__ACTIVITY__
Give back, word for word, the line that contains "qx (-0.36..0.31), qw" and every line that follows it in the data below.

Segment Start: DATA BELOW

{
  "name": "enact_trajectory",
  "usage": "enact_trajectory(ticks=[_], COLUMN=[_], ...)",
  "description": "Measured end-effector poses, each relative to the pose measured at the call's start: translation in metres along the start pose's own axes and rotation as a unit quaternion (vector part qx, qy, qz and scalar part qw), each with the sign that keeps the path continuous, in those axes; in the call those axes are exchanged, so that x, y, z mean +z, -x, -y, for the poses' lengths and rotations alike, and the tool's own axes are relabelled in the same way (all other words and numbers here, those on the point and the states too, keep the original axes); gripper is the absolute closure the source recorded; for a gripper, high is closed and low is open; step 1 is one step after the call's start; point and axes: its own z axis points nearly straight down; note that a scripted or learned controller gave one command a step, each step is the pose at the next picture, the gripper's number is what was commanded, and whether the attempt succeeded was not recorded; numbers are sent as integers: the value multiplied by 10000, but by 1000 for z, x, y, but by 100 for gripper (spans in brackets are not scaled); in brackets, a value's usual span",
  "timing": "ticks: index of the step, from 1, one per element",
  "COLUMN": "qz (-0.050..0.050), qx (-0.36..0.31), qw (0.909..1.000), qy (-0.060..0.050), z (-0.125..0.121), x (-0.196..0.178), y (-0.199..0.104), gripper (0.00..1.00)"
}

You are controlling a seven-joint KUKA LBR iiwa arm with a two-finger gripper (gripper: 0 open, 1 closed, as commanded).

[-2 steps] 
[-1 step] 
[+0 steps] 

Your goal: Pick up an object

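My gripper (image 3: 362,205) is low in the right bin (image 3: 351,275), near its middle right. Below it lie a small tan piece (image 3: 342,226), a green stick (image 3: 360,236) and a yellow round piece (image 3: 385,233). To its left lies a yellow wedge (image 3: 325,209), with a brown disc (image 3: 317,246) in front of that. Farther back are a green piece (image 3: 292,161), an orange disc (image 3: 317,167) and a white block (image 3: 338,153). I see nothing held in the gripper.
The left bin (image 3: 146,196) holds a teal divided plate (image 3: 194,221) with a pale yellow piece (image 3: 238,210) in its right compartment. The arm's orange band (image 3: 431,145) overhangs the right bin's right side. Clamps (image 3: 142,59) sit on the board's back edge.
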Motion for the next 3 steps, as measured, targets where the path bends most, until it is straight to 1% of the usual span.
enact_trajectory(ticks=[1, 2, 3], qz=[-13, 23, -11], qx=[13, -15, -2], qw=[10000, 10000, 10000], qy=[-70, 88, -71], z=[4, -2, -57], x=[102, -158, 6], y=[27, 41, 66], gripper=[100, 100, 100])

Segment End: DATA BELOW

__WRITTEN ANSWER__
  "COLUMN": "qz (-0.050..0.050), qx (-0.36..0.31), qw (0.909..1.000), qy (-0.060..0.050), z (-0.125..0.121), x (-0.196..0.178), y (-0.199..0.104), gripper (0.00..1.00)"
}

You are controlling a seven-joint KUKA LBR iiwa arm with a two-finger gripper (gripper: 0 open, 1 closed, as commanded).

[-2 steps] 
[-1 step] 
[+0 steps] 

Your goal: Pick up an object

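My gripper (image 3: 362,205) is low in the right bin (image 3: 351,275), near its middle right. Below it lie a small tan piece (image 3: 342,226), a green stick (image 3: 360,236) and a yellow round piece (image 3: 385,233). To its left lies a yellow wedge (image 3: 325,209), with a brown disc (image 3: 317,246) in front of that. Farther back are a green piece (image 3: 292,161), an orange disc (image 3: 317,167) and a white block (image 3: 338,153). I see nothing held in the gripper.
The left bin (image 3: 146,196) holds a teal divided plate (image 3: 194,221) with a pale yellow piece (image 3: 238,210) in its right compartment. The arm's orange band (image 3: 431,145) overhangs the right bin's right side. Clamps (image 3: 142,59) sit on the board's back edge.
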Motion for the next 3 steps, as measured, targets where the path bends most, until it is straight to 1% of the usual span.
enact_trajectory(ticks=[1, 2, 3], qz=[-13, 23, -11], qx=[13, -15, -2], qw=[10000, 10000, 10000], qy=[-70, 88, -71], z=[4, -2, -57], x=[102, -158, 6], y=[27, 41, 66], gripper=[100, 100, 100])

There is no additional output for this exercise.